* [WORK INSTRUCTION]: Please write out the complete listing that follows, exactly as it reads.

* [AVAILABLE DATA]:
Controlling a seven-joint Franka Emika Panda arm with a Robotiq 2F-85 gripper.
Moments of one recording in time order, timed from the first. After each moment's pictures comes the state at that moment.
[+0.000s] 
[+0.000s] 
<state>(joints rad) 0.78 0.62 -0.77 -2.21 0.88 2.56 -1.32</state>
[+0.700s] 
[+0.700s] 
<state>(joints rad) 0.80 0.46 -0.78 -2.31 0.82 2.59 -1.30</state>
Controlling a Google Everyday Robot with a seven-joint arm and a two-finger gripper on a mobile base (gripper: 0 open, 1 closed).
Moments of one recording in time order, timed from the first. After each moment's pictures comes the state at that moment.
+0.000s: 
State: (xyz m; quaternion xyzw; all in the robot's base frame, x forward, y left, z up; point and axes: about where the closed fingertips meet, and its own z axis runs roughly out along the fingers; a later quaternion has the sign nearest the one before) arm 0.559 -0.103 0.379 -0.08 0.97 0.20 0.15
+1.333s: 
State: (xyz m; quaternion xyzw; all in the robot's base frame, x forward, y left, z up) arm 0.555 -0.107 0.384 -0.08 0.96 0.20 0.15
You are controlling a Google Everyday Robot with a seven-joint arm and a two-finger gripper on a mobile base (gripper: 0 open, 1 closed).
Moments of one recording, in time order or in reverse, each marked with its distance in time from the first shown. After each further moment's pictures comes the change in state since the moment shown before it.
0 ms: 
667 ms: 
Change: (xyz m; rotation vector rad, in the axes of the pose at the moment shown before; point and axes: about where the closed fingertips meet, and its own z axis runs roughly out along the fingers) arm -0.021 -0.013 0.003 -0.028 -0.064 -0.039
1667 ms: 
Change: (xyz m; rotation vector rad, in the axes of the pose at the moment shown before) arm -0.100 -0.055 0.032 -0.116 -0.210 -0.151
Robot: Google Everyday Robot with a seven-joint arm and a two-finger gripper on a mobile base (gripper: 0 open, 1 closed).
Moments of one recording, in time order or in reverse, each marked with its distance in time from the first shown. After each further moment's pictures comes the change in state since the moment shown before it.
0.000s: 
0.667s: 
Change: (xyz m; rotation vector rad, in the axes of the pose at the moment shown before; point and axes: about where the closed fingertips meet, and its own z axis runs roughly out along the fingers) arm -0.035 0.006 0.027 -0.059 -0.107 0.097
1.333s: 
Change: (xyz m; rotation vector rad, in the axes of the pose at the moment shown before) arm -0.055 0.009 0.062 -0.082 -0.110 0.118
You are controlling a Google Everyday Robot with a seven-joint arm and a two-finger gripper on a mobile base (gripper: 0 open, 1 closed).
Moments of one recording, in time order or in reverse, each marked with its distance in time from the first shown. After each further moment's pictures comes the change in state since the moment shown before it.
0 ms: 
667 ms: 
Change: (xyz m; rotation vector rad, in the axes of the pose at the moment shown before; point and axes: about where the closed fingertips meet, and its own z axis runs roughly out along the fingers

* [EXPECTED ANSWER]:
Controlling a seven-joint Franka Emika Panda arm with a Robotiq 2F-85 gripper.
Moments of one recording in time order, timed from the first. After each moment's pictures comes the state at that moment.
[+0.000s] 
[+0.000s] 
<state>(joints rad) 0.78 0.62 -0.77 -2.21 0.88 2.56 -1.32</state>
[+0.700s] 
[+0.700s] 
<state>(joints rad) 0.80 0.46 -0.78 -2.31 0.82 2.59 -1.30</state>
Controlling a Google Everyday Robot with a seven-joint arm and a two-finger gripper on a mobile base (gripper: 0 open, 1 closed).
Moments of one recording in time order, timed from the first. After each moment's pictures comes the state at that moment.
+0.000s: 
State: (xyz m; quaternion xyzw; all in the robot's base frame, x forward, y left, z up; point and axes: about where the closed fingertips meet, and its own z axis runs roughly out along the fingers; a later quaternion has the sign nearest the one before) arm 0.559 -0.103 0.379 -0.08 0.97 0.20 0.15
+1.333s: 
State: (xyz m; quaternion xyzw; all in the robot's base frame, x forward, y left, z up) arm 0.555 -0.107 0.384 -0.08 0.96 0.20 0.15
You are controlling a Google Everyday Robot with a seven-joint arm and a two-finger gripper on a mobile base (gripper: 0 open, 1 closed).
Moments of one recording, in time order or in reverse, each marked with its distance in time from the first shown. After each further moment's pictures comes the change in state since the moment shown before it.
0 ms: 
667 ms: 
Change: (xyz m; rotation vector rad, in the axes of the pose at the moment shown before; point and axes: about where the closed fingertips meet, and its own z axis runs roughly out along the fingers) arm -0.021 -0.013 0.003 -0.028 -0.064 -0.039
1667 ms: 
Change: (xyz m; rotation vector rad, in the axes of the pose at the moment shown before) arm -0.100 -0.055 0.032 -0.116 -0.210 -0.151
Robot: Google Everyday Robot with a seven-joint arm and a two-finger gripper on a mobile base (gripper: 0 open, 1 closed).
Moments of one recording, in time order or in reverse, each marked with its distance in time from the first shown. After each further moment's pictures comes the change in state since the moment shown before it.
0.000s: 
0.667s: 
Change: (xyz m; rotation vector rad, in the axes of the pose at the moment shown before; point and axes: about where the closed fingertips meet, and its own z axis runs roughly out along the fingers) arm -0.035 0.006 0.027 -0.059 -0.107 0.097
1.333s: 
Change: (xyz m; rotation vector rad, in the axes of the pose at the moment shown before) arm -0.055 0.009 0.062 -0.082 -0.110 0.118
You are controlling a Google Everyday Robot with a seven-joint arm and a two-finger gripper on a mobile base (gripper: 0 open, 1 closed).
Moments of one recording, in time order or in reverse, each marked with its distance in time from the first shown. After each further moment's pictures comes the change in state since the moment shown before it.
0 ms: 
667 ms: 
Change: (xyz m; rotation vector rad, in the axes of the pose at the moment shown before; point and axes: about where the closed fingertips meet, and its own z axis runs roughly out along the fingers

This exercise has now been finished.